What insider transactions did AEIS EVP and General Counsel Vonne Karpinski report?

Vonne Karpinski reported RSU vesting, new equity awards, and related share dispositions. She received common stock from RSU exercises, new RSUs, performance units, and phantom stock, and delivered shares back to cover taxes and to defer portions into the company’s deferred compensation plan.

How many Advanced Energy (AEIS) shares did Vonne Karpinski acquire through RSU vesting?

Karpinski acquired common stock primarily through RSU vesting and conversion, including 1,959 and 1,377 shares at $0.00 per share. These shares resulted from previously granted RSUs that vested on March 1, 2026, converting into common stock on a one-for-one basis under the company’s plans.

What new equity awards did Vonne Karpinski receive from Advanced Energy (AEIS)?

She received 2,656 restricted stock units, 2,655 performance units, and 1,027 shares of phantom stock, all at $0.00 per share. The RSUs vest in three equal installments, while the performance units vest based on three-year performance metrics, and phantom stock follows deferred compensation plan elections.

Were any of Vonne Karpinski’s AEIS share dispositions open-market sales?

The reported dispositions were not open-market sales.
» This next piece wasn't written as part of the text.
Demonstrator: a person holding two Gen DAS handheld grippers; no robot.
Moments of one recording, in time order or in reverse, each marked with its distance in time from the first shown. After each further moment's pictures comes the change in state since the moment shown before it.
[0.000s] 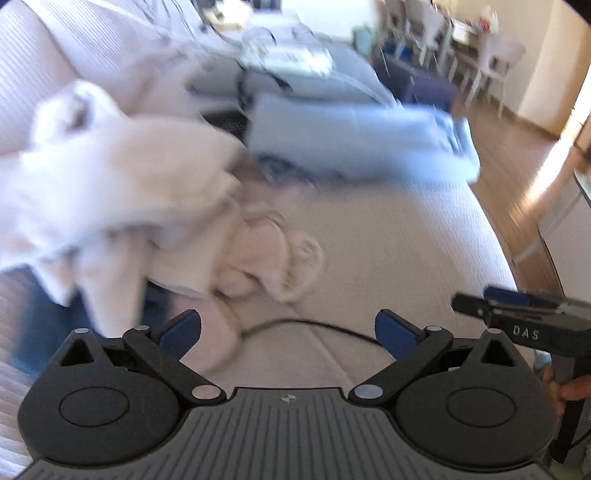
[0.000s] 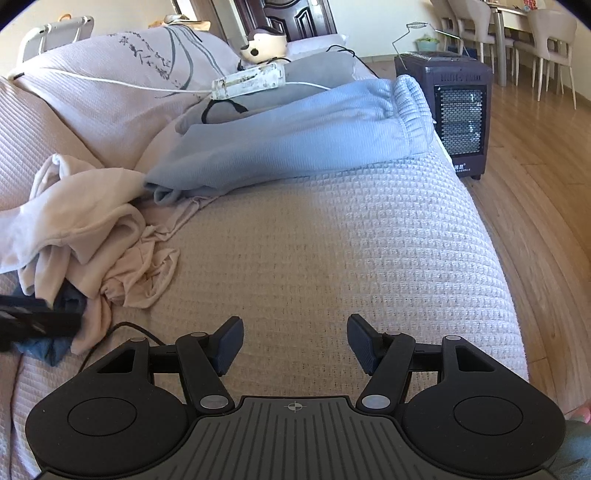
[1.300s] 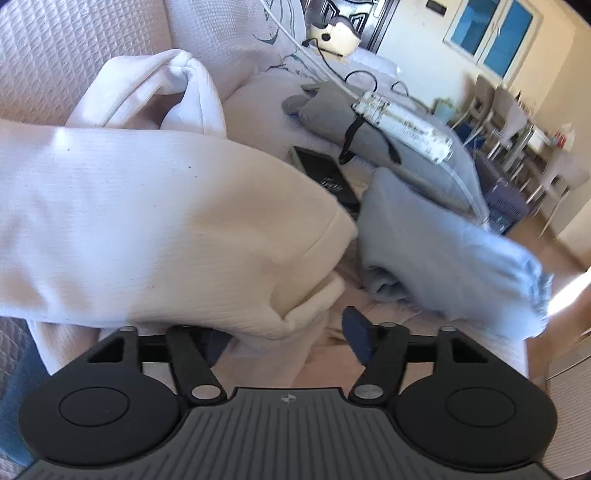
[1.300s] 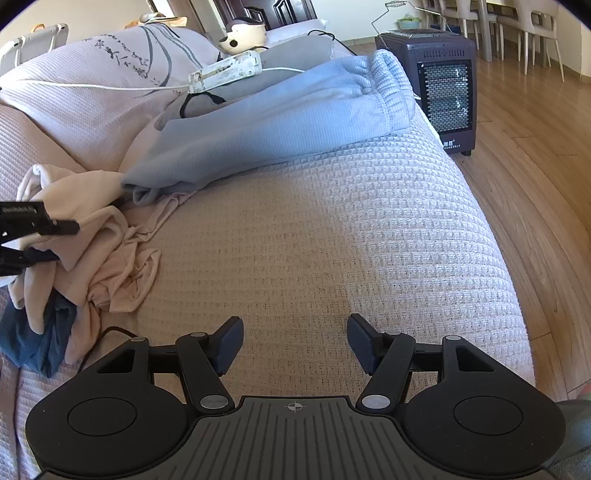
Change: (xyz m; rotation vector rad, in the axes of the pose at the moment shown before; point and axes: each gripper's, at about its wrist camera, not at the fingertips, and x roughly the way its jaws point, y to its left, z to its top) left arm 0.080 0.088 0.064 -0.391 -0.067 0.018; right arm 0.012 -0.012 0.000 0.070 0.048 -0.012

They consisted of 2,033 shares used to pay tax liabilities tied to RSU vesting and 437 shares transferred to the issuer due to a deferral election, which generated an equivalent amount of phantom stock under the deferred compensation plan.
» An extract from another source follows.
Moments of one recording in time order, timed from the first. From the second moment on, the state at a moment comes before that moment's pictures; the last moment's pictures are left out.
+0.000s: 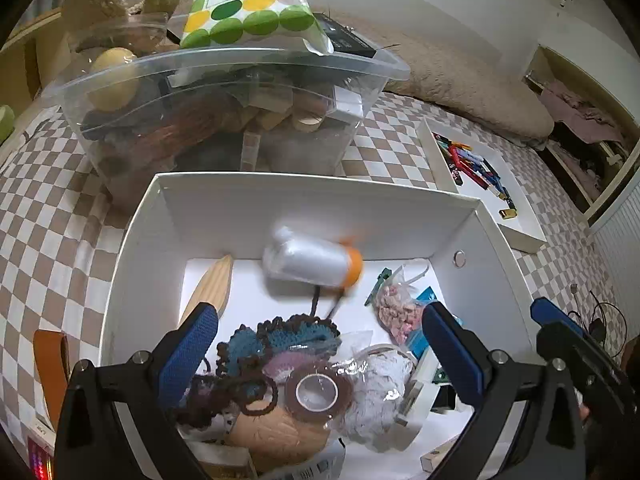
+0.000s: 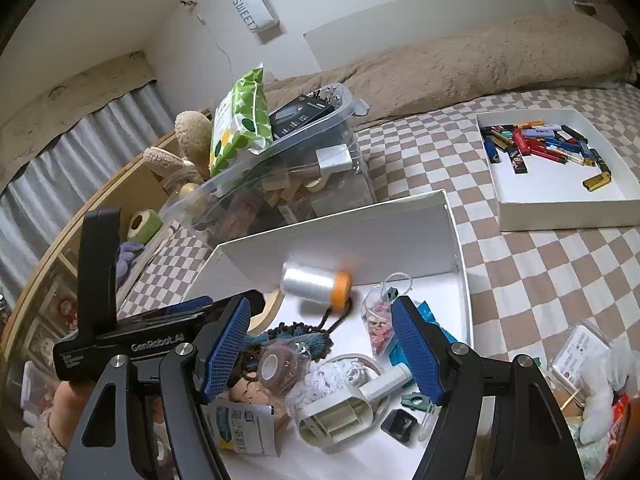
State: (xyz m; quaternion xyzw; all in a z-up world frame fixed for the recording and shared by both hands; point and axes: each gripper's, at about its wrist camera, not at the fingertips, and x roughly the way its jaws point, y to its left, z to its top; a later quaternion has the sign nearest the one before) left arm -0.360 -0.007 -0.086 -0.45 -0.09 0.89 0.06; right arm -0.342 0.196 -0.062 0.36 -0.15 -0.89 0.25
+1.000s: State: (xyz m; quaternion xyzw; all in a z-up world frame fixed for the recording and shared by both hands) left arm -0.314 -0.008 -0.064 -0.41 -0.09 0.90 0.04; right arm -0.317 0.203 -0.055 0.35 -0.10 -0.90 0.22
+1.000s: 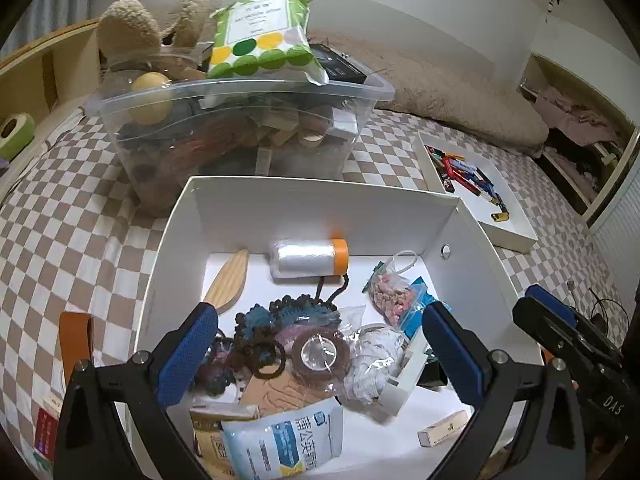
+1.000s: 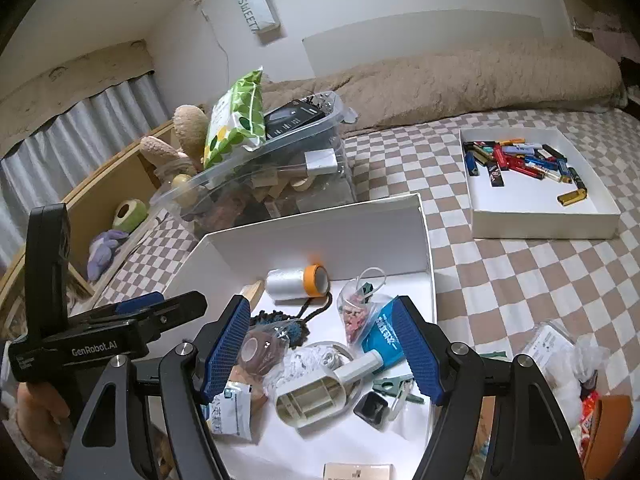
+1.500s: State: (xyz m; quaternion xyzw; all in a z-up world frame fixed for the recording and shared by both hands) left arm -0.266 -0.011 -0.044 -0.37 -0.07 0.92 0.03; right arm -0.279 0.198 -0.037 0.32 -0.04 -0.93 0.19
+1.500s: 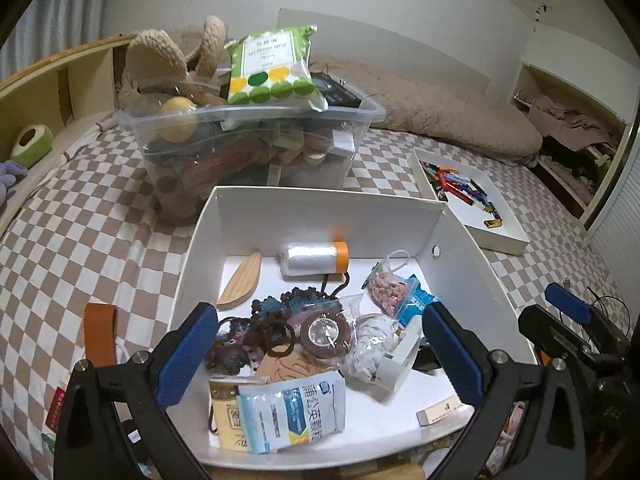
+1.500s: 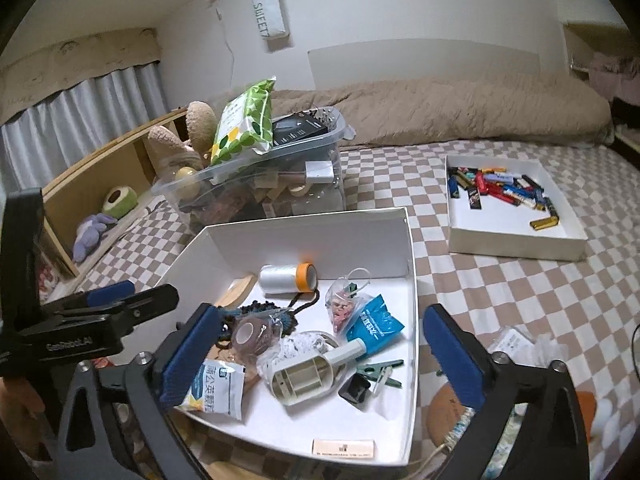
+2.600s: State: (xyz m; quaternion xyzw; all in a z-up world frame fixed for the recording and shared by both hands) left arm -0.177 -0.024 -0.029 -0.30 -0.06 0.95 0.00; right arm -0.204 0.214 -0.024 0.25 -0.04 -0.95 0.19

How does the phantom stock reported by Vonne Karpinski in AEIS work?

Each share of phantom stock represents a right to receive one share of common stock or its cash value. Phantom stock becomes payable under her distribution elections or upon termination, death, or disability, and can be reallocated into alternative investments subject to the company’s deferred compensation plan rules.

What performance conditions apply to Vonne Karpinski’s AEIS performance units?

The performance units were issued at 100% of target, with a three-year performance period. They will vest in whole or in part depending on achievement of performance metrics, and any portion not vested and released by the end of the three-year period will be canceled under the long-term incentive plan.

From which plans did Vonne Karpinski’s AEIS equity awards and phantom stock arise?

Her RSUs and performance units were granted under Advanced Energy’s Amended and Restated 2023 Omnibus Incentive Plan. Phantom stock and certain deferrals arose under the company’s deferred compensation plan, which allows deferral of vested RSUs into phantom stock with later share or cash settlement.